TASK GOAL: Reproduce the data that follows in its entirety, character for character.

RECORDED INFORMATION:
Segment Open

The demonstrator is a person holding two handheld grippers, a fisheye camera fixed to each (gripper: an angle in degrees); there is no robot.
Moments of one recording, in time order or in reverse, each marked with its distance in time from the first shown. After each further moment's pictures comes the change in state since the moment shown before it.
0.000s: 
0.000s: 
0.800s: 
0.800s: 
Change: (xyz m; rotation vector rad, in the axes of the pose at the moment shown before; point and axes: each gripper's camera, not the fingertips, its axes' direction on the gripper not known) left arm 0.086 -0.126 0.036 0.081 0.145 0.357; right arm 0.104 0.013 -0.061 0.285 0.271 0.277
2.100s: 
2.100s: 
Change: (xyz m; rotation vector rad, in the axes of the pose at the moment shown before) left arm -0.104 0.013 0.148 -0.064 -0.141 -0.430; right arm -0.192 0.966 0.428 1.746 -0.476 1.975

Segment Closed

EXERCISE ANSWER:
The demonstrator is a person holding two handheld grippers, a fisheye camera fixed to each (gripper: an angle in degrees); there is no robot.
Moments of one recording, in time order or in reverse, each marked with its distance in time from the first shown. After each further moment's pictures comes the change in state since the moment shown before it.
0.000s: 
0.000s: 
0.800s: 
0.800s: 
Change: (xyz m; rotation vector rad, in the axes of the pose at the moment shown before; point and axes: each gripper's camera, not the fingertips, its axes' direction on the gripper not known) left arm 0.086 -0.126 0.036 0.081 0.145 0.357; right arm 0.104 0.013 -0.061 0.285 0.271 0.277
2.100s: 
2.100s: 
Change: (xyz m; rotation vector rad, in the axes of the pose at the moment shown before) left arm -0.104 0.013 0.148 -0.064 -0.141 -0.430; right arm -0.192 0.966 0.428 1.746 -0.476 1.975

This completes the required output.